三歳児の思考



今日は秋晴れ、快晴!ピクニックだ!ゴー!と、近所の大きな公園に出かけた。
偶然敷地の一角で、ウルトラマンショーが始まり、あまり興味のないわたしたちも野次馬のごとく観覧した。快晴の日曜日に、原っぱに、ウルトラマンショーって、梅佳代の写真集に出てきそうだよな、とぼんやり思いながら。

途中で悪役が登場し、何か寸劇でも起こるかと期待していたが、終始平和なお姉さんとウルトラマンと子供たちとのクイズ大会で終わり、出番を終えたウルトラマンは颯爽とポーズを決めながら、仮設テントに静かに入って行った。

アクロバティックな動きや演出を期待していたわたしは、妙にがっかりして「最近のショーってこんなかんじなの?子供たち、おもろいのか?」と首を傾げていると、息子の異変に気づいた。

急に無言になり、神妙な面持ちで、なんだかぼんやりしているではないか。こんな大人しい息子は熱が出た時くらいしか見たことがないので、

「ちょっと、どうしたの?元気ないやん。熱あるんか?しんどい?」と、執拗に息子の様態を聞くと、「ううん」と、一言だけ返された。

え?そうなの?でもテンション低いやん、ウルトラマン見てから。。と、母のやり場のない想いは他所に、息子は黙って遊具の方向へ走っていった。

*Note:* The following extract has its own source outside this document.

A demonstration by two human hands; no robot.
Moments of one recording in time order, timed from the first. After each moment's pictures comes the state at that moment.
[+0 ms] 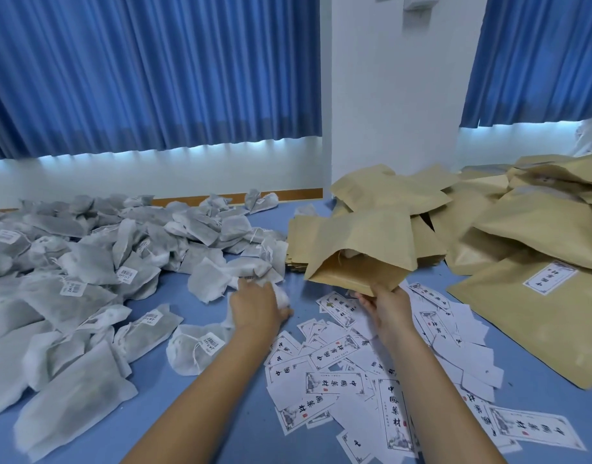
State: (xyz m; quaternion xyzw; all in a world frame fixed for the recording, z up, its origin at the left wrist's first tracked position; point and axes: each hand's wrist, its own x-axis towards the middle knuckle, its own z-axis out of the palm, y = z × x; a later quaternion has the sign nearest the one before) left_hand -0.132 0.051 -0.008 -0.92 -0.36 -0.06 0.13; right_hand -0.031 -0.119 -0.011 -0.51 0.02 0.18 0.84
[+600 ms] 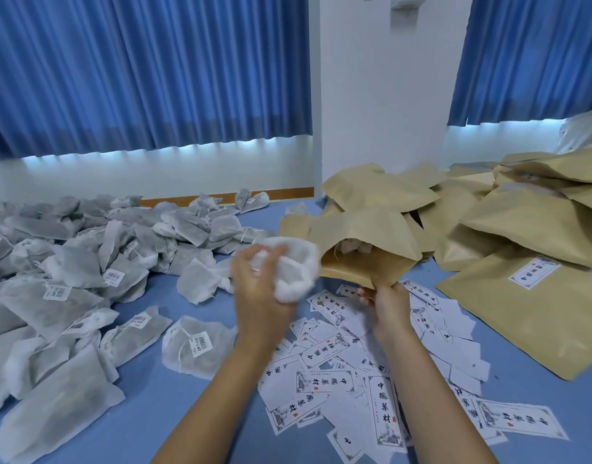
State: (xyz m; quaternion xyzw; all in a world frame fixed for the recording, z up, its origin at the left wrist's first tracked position) left_hand -0.145 0.012 0.007 -0.80 -0.09 -0.56 -0.18; right_hand -0.034 -0.128 -0.005 -0.56 0.02 0.10 0.82
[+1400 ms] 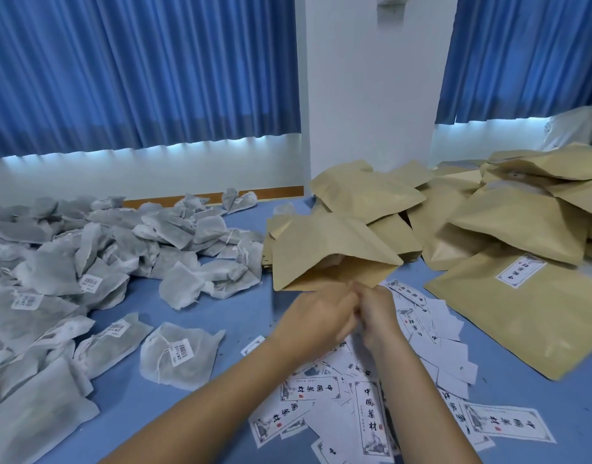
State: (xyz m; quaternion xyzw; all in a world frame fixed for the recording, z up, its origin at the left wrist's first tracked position) left_hand -0.114 -0.050 0.016 -0.96 0.10 -0.27 -0.05; right_hand -0.032 -0.132 -0.007 -0.58 0.01 0.16 0.80
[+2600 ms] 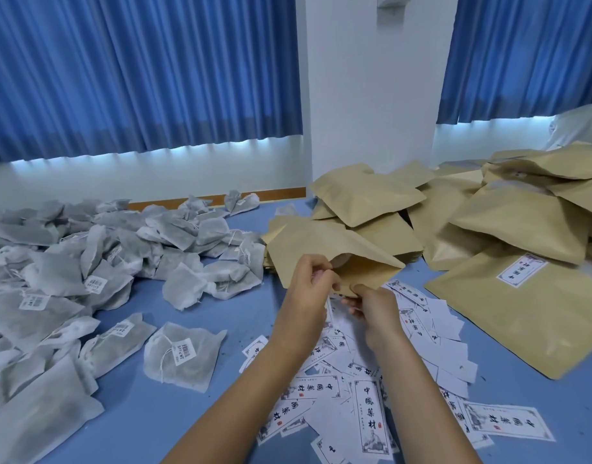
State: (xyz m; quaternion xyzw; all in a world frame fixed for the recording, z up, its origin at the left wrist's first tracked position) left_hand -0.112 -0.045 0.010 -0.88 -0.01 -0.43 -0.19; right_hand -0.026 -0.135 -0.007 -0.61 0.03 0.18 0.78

それから徐々にテンションが上がり始め、あっという間にいつもの息子に戻っていったので安心する。
帰りたくないテンションマックスの息子を自転車に乗せ、のらりくらりと自転車をこぎはじめた。

10分くらいしてからだろうか。秋の爽やかな風が吹き、のんびとしたのどかな川沿いを走っていると、急に息子が喋りだしたのだ。

「お母さん、さっきウルトラマンを見てた時のことやけどね、ぼく静かやったやん。あれはなんでかって言うとね、、」と突如、母がすっかり忘れていたウルトラマンショー沈黙事件の真相を告白しだした。


「あれはね、(司会の)お姉さんの話がよく聞こえなかったから(音響トラブルでマイクの音が出なかったので、地声で喋っていたため)、しっかり聞くためにじっと静かに聞いていたんだよ」と。

え!なんで三時間近く経った今、急に!

すごく深刻そうに告白する内容なのか?と若干思ったが、息子は息子なりに「お母さんあの時、おれのこと心配してたな。違うねんってことを言わな」と、思い立ったのが、三時間後だったということだったのだ。

こんなに小さな三歳児でも、そんなことを頭の中でぐるぐる考えてるなんて、ちょっと驚きでもあり、彼なりにこれからいろんなことを感じ、哲学していくのだろうと思うと、胸がじんとなった、秋晴れの日だった。